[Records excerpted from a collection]
[Start of section]

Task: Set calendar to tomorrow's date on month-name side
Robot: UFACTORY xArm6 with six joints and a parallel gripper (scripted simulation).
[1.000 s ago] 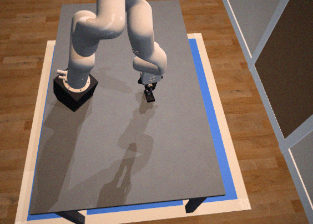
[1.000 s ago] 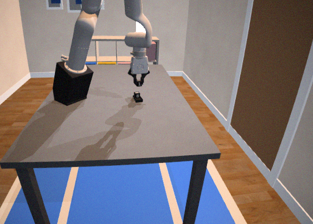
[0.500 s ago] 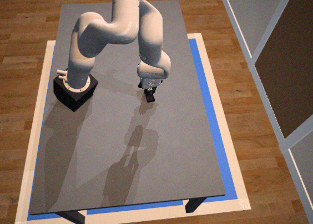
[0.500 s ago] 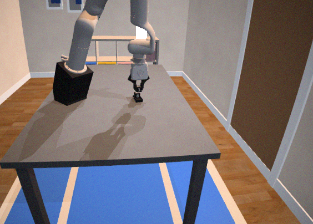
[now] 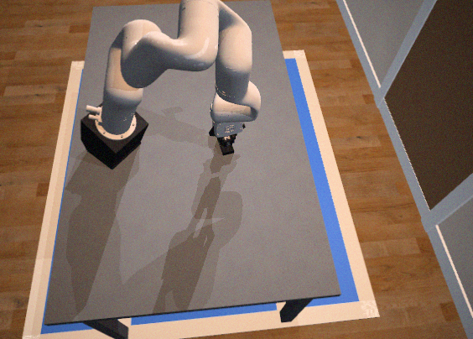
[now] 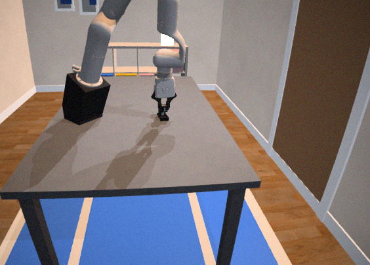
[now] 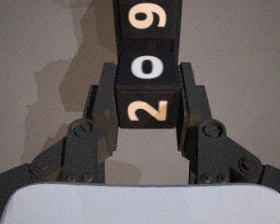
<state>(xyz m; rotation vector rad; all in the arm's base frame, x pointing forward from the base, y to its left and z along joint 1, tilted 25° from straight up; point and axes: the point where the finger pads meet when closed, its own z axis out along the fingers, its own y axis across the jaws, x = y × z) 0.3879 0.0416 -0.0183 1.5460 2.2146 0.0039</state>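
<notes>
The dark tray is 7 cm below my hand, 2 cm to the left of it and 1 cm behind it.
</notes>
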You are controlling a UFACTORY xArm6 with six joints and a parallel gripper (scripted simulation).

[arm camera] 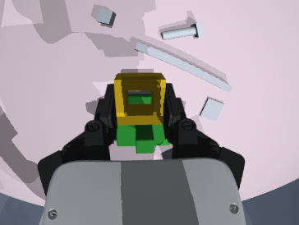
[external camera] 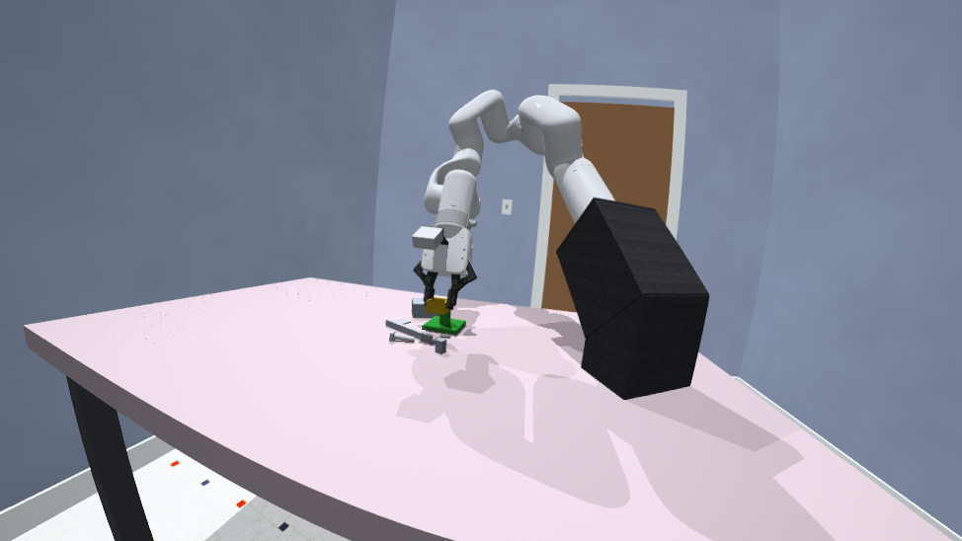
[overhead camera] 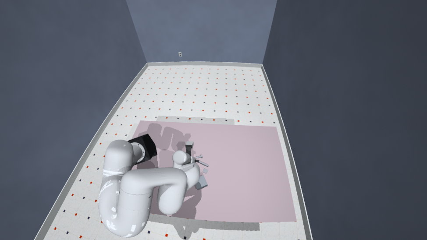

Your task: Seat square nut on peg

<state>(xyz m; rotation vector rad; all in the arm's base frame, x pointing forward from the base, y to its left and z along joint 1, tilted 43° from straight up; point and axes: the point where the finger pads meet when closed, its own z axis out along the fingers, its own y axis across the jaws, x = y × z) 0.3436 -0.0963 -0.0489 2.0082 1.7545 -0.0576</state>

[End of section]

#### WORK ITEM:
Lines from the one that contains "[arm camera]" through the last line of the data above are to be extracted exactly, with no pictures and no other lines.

#### REPLY TO THE TASK:
[arm camera] 
[external camera] 
[overhead camera] 

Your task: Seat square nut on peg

<state>(xyz m; rotation vector rad; all in the arm's base frame, x pointing forward from the base, y to its left and z along joint 1, tilted 43° from straight up; point and axes: the point where the finger pads meet when closed, its own z axis out along the fingers, its own y axis across the jaws, x = y × z) 0.3436 -0.0963 -0.0489 2.0082 1.7545 -0.0576</state>

There is nothing further to this exercise.